Program Design
The program for this game was largely inspired by the boids program from Lab 2. From the beginning, the code was designed to operate on both cores of the Pico, with the finite state machine thread running in core 0 and the player control thread running in core 1. We also configured GPIO 4 to be the start button that was pulled up by default, GPIO 18 to be the move left control, and GPIO 19 to be the move right control. We then instantiated various macros for fix15 calculations in the same way that they were included in lab 2, the global variables necessary for the threads, and the inclusion of header files containing the pixel color arrays of each sprite.
A handful of helper functions were created to supplement the threads. One important helper function was drawSprite, which drew sprites on the VGA display at a specified vertex (x, y) by taking the color array of the sprite to be drawn as an input.Â
Helper Function for Drawing a Sprite
The way the function completed the above task was by iteratively calling the function drawPixel from the VGA graphics helper file in a nested for loop. Each pixel called by the nested loop was colored with the corresponding element in the color array. This way, each sprite was drawn pixel by pixel, and this worked because the color arrays were flattened arrays that already preserved the row order and thus only needed to have their pointers incremented every iteration. Another useful helper function was random_int, which generated a random integer within a specified range of values. Finally, the functions startScreen and gameOver were made to display the beginning screen and the game over screen, respectively, which corresponded to state changes that are described later in this section.

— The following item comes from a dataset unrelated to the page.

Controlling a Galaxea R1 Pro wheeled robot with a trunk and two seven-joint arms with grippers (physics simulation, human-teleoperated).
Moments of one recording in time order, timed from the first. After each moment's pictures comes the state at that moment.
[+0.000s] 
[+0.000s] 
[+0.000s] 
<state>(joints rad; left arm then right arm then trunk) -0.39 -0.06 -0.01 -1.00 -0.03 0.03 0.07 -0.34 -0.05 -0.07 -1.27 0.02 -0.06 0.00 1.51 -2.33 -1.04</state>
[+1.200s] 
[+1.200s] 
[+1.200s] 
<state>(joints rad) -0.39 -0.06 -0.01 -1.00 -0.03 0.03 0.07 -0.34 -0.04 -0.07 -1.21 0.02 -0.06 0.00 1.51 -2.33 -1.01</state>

The player thread handled the animation updates for the player avatar in accordance with the player movements.Â
Code for Changing Avatar Position Using Player Input
Since the avatar should only appear in the start screen and during the actual game, the thread first checks if the state is 0 or 1 before drawing the Newton. The position of the Newton is updated at a constant velocity such that if GPIO pin 18 goes low, then that means that the player has moved their hand above the left phototransistor and the Newton should move to the left; and if GPIO pin 19 goes low, then the right phototransistor has been covered and the Newton should move to the right. The Newton is redrawn at the new position afterwards (with a brief delay to moderate the speed of the avatar), and the thread is delayed before restarting to account for the frame rate spare time.
An important aspect of the player thread is the hitbox checker. This algorithm compares the current position of the avatar with the current position of the projectile to see if the two have made contact in any way. Since the positions are only the top left corners of each sprite, it was necessary to also make sure that the pixels adjacent to the top left vertex of each sprite were not in contact with any of each other. If they were, then the state was changed to 2, which replaced the level with the game over screen before automatically returning to the start screen.
The finite state machine thread handled most of the state changes that occurred internally throughout the game.Â
Finite State Machine Diagram
At the beginning of the game, the state is initially 0 and draws the start screen while waiting for the player to press the start button. To check if the start button was pressed or not, the FSM thread continuously checks if GPIO 4 is low (since it was pulled up and would go low if the button connected to it was pressed). If the button is pressed, then the thread goes into an empty while loop until the button is unpressed, after which the state changes to 1.
At state 1, the actual level is drawn. First, the five apple enemies are drawn and their positions stored in enemy arrays. Then, the thread enters a while loop that continuously updates the projectiles shot by the enemies. The way the loop works is that if the projectile is determined to not exist using a toggle variable, then the projectile is initially drawn to be shot from a randomly chosen enemy. The projectile’s position is then updated every frame to account for its vertical movement down until it exits the screen’s dimensions, after which the projectile is considered non-existent again. The FSM thread was also delayed before restarting in accordance with the frame rate spare time.
One aspect of the program that was difficult to code was getting the state to change to the game over state if the player avatar hit a projectile. The reason was because we were initially getting an error where if the player hit a projectile, then the avatar stopped moving and was unable to be controlled further, but the projectiles continued to spawn and the game over screen was not drawn. We deduced from this error that the state was successfully changed to 2 and the player animation thread successfully exited its while loop as a result (which is why the avatar stopped moving), but the state change was not reflected in the FSM thread for some reason. We initially tried various solutions such as creating two separate sets of frame rate and timing variables for the two threads and manually changing the state in both threads, because we thought that the problem was that the threads were not synchronized and did not share global program context. However, these changes did not resolve the problem. Eventually, we fixed the bug by completely exiting the FSM thread with PT_EXIT(pt) if the player hit a projectile. This caused the FSM thread to turn off after a projectile hit which allowed the game over screen to manifest.